Despite not achieving widespread success until two decades after his death, Leopold’s most famous book, “A Sand County Almanac,” eventually grew to be deeply respected. The book shifted attitudes on conservation and ecology in the U.S. forever, according to Temple.
“This is a pivotal piece of writing, that he’s proposing a complete change in our relationship with nature, that we have an ethical relationship with nature and not just dominating it and using nature for our own hands,” Temple said.
“A Sand County Almanac” represents a lifework, a culminating portfolio of research, writing and thoughts, marked by its ability to appeal to the emotions of the public while simultaneously conveying groundbreaking ecological concepts, according to Temple.
Leopold may have been a once-in-a-generation thinker, but his methods and style do not need to be unique to him. Leopold committed to living an examined life and his fluency in science and the humanities brought the mysteries of the world into special relief, according to Meine.

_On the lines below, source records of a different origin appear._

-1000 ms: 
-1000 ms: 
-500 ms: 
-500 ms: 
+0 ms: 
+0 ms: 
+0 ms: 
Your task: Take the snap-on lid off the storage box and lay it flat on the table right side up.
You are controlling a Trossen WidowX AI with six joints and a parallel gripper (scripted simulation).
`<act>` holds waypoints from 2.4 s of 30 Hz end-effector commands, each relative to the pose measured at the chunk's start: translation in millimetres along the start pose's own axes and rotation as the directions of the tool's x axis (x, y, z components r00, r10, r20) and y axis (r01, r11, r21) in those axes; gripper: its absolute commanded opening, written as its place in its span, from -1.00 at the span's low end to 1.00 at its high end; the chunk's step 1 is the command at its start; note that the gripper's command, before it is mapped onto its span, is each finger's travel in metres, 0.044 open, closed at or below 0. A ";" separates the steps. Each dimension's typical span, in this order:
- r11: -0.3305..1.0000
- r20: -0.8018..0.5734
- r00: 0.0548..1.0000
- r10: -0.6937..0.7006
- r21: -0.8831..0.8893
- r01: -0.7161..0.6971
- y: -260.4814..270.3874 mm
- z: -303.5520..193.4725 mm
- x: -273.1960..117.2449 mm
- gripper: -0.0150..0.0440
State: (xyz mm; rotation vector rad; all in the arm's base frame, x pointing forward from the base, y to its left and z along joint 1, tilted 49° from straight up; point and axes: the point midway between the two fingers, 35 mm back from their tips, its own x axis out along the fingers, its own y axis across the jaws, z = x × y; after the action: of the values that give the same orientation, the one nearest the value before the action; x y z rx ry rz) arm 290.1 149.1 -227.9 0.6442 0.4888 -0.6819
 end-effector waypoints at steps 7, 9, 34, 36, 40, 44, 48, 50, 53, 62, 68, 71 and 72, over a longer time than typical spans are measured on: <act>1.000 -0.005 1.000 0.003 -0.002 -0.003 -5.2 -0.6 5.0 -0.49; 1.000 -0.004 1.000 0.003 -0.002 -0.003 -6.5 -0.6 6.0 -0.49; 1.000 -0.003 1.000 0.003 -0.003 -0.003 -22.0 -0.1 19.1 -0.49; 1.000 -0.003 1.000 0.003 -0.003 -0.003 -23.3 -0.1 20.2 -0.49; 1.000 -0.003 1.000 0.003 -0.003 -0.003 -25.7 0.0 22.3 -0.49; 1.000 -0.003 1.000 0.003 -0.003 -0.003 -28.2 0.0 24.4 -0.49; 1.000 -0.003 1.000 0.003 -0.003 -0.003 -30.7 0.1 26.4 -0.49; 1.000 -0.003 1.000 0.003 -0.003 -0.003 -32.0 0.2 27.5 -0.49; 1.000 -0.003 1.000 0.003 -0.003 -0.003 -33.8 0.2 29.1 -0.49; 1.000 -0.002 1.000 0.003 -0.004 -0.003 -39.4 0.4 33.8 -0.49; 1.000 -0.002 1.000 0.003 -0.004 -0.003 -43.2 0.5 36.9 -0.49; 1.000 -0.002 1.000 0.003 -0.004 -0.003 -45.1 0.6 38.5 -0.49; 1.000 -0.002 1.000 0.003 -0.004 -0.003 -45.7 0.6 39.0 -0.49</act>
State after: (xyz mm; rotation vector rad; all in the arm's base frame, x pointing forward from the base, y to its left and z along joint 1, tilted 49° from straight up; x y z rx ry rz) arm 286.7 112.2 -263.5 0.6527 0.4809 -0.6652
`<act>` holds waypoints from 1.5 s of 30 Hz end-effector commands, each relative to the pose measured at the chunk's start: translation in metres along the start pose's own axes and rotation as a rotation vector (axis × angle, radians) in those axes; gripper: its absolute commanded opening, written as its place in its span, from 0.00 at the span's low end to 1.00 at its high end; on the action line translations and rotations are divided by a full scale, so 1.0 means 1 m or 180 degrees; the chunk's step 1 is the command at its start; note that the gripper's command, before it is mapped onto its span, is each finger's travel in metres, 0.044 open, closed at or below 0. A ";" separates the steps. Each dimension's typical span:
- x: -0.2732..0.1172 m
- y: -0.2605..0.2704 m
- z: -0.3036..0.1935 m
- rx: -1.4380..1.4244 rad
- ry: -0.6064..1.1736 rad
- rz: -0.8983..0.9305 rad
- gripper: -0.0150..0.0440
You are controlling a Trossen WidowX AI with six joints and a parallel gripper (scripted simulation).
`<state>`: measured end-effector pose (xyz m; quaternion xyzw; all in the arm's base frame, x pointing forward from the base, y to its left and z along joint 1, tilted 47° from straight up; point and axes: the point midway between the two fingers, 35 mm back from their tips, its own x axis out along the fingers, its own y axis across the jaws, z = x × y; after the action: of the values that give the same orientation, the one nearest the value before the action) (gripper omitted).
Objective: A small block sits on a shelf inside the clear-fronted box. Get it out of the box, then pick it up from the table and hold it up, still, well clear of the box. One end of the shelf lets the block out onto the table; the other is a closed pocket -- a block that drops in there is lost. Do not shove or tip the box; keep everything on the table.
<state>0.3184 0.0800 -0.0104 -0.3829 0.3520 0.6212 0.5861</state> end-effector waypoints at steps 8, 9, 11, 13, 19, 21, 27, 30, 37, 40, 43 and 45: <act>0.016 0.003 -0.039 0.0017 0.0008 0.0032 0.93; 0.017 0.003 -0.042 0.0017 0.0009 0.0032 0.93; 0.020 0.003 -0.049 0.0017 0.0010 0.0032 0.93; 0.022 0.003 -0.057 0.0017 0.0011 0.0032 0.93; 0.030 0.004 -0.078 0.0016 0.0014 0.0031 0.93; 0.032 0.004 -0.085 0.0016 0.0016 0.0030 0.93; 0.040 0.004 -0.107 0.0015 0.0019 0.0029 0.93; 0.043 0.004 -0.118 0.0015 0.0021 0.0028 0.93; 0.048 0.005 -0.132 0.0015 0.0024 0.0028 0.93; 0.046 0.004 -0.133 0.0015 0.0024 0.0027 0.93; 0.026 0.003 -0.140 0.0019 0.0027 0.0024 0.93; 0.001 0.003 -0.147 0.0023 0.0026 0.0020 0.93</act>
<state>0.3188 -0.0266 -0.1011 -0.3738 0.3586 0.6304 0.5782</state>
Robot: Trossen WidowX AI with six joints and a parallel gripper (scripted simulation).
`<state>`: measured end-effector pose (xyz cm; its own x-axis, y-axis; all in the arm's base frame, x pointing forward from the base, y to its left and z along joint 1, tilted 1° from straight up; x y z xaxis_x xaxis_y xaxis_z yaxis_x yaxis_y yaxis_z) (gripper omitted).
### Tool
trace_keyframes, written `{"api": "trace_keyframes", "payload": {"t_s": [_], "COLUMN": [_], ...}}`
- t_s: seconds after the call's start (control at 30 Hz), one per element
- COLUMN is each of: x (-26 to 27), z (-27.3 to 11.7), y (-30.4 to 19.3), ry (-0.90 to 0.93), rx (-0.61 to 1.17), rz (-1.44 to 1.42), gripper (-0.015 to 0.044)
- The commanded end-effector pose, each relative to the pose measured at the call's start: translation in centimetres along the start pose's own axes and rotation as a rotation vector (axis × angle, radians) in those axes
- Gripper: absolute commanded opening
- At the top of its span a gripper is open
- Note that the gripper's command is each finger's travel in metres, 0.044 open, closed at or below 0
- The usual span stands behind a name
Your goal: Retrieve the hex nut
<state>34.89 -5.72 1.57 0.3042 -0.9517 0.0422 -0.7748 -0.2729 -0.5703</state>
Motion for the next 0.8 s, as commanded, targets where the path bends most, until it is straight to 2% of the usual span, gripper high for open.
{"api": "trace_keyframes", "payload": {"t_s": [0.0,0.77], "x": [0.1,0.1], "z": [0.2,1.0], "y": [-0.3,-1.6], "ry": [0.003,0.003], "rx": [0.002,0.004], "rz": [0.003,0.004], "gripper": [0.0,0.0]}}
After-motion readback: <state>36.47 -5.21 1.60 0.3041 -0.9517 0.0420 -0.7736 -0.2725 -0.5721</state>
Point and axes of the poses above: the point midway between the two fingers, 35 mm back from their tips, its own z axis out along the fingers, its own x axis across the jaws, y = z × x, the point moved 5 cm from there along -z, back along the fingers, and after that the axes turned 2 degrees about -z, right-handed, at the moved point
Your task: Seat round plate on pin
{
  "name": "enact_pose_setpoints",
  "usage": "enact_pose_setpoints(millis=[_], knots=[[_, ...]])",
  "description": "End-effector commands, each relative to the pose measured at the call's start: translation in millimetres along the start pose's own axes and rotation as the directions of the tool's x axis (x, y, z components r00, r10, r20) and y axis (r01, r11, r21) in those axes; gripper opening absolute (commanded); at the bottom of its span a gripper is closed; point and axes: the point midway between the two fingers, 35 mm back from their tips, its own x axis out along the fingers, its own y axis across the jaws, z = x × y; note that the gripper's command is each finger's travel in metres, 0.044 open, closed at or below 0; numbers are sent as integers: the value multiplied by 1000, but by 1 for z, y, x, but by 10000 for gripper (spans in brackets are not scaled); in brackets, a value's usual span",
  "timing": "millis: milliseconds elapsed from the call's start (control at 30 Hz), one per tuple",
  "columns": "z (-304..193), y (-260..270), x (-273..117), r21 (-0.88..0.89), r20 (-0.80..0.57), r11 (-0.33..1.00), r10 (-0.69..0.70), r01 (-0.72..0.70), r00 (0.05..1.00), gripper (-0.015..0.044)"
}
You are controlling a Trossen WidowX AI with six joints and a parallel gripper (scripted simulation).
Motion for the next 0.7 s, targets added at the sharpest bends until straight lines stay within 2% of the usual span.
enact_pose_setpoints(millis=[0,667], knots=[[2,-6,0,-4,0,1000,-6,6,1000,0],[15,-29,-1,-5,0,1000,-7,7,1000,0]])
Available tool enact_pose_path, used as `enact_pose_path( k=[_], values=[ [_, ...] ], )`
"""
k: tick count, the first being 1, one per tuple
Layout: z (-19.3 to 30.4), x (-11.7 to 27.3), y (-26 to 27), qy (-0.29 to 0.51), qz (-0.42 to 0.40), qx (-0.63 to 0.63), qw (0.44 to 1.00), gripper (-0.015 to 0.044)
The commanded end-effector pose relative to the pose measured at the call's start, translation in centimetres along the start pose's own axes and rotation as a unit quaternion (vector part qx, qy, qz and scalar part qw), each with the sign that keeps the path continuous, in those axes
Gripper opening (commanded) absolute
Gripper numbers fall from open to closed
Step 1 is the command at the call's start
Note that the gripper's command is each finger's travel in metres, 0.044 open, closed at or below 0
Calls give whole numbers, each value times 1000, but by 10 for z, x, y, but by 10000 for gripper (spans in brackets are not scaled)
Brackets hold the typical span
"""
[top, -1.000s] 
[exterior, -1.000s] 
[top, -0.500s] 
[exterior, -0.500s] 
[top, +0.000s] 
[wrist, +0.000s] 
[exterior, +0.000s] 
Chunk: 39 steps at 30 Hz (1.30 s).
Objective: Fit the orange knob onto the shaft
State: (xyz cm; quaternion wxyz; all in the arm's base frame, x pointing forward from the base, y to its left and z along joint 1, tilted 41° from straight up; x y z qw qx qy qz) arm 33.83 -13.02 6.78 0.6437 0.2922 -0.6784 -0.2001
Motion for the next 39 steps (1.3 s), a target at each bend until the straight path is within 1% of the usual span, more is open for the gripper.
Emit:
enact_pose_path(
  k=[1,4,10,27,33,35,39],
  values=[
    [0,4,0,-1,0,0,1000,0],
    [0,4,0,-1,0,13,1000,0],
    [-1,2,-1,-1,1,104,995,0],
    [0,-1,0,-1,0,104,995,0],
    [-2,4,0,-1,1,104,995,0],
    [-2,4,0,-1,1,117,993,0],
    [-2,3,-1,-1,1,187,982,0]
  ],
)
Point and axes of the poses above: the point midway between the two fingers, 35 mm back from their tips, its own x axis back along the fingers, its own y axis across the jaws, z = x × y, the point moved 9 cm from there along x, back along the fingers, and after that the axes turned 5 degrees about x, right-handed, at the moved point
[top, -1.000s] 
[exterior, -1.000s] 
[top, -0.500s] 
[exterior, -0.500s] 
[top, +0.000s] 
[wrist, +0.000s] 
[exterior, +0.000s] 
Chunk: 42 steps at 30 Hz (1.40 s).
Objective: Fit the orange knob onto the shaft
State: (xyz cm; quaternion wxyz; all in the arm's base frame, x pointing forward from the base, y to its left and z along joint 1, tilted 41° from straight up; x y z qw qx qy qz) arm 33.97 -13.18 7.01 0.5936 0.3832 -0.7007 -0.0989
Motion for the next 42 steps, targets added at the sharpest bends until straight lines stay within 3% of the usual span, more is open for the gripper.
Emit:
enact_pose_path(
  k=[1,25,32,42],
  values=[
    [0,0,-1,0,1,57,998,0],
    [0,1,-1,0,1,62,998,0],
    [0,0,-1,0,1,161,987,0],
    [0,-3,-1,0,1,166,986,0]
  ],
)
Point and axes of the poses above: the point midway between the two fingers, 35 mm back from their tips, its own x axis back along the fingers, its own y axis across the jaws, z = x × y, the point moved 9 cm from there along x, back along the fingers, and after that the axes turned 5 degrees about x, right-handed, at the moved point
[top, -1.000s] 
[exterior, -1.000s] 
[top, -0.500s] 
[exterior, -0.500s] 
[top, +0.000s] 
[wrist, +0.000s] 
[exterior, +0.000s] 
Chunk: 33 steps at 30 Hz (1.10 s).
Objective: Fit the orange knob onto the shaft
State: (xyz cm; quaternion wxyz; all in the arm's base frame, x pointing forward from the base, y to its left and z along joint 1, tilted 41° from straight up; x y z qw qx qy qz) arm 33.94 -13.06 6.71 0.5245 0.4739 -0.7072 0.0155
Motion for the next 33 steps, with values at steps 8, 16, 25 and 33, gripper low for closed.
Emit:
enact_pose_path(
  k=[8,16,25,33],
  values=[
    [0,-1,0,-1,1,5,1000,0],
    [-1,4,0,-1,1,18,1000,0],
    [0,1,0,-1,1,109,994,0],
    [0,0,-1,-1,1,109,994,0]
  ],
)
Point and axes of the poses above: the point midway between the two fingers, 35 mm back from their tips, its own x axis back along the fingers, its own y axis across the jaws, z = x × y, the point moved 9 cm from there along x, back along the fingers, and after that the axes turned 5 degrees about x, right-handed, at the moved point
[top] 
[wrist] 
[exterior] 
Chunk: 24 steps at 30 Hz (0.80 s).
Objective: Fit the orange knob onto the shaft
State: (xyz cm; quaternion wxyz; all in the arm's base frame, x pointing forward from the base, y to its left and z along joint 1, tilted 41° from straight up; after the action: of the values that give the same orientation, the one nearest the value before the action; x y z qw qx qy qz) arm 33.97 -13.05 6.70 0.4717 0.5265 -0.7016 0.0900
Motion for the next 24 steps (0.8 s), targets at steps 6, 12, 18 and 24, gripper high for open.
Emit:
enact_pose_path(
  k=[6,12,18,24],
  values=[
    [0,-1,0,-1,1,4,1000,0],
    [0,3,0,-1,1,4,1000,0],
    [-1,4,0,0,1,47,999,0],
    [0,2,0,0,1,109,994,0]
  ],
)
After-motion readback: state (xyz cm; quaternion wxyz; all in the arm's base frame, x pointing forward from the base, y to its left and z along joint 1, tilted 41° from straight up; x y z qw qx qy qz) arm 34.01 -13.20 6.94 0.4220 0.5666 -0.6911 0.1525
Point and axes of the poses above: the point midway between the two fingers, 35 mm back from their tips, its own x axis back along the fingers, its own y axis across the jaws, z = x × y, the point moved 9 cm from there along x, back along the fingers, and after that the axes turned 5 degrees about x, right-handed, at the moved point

“It’s not just the superficial attractiveness of an organism or a place or whatever it is,” Meine said. “As you would call it, the drama of its inner workings, the stories embedded in the land and the workings of the landscape, ecologically and evolutionarily. And there was beauty in that, and that shows up most directly if you read Leopold’s essay called ‘Marshland Elegy’ and his book ‘A Sand County Almanac’. It’s about grades.”